▶ **What you should do**
Every line that contains the word "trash" is to be copied from the listing.

▶ **Data**
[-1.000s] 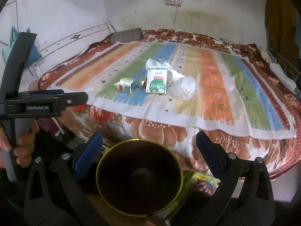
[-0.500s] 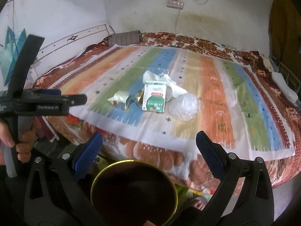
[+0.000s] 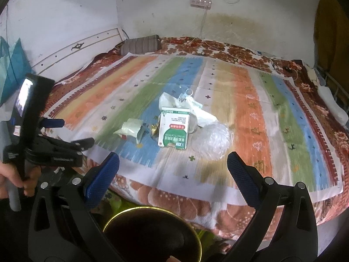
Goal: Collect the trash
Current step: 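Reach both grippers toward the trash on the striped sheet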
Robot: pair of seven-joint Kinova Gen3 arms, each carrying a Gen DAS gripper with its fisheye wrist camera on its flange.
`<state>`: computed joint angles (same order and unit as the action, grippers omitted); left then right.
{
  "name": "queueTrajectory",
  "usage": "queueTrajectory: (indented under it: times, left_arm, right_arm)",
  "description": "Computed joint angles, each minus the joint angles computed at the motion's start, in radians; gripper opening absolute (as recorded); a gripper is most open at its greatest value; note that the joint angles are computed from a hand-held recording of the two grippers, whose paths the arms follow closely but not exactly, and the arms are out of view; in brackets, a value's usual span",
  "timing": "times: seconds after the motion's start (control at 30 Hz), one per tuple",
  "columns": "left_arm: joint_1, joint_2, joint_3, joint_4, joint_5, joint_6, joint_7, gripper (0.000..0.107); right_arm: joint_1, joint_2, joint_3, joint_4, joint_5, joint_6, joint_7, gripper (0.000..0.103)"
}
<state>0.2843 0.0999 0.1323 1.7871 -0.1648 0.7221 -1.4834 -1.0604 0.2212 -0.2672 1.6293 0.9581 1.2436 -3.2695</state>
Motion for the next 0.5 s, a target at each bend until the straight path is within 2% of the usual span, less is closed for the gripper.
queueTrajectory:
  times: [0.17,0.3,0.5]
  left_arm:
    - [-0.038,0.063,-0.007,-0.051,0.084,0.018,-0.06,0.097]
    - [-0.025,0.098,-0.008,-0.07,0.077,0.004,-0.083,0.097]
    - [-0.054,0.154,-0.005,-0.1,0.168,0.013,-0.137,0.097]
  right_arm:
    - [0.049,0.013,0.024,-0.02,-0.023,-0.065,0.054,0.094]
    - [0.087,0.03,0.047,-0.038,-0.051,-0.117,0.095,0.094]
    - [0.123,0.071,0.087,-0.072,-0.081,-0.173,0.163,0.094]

▶ **Result**
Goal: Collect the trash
Current step: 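Reach both grippers toward the trash on the striped sheet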

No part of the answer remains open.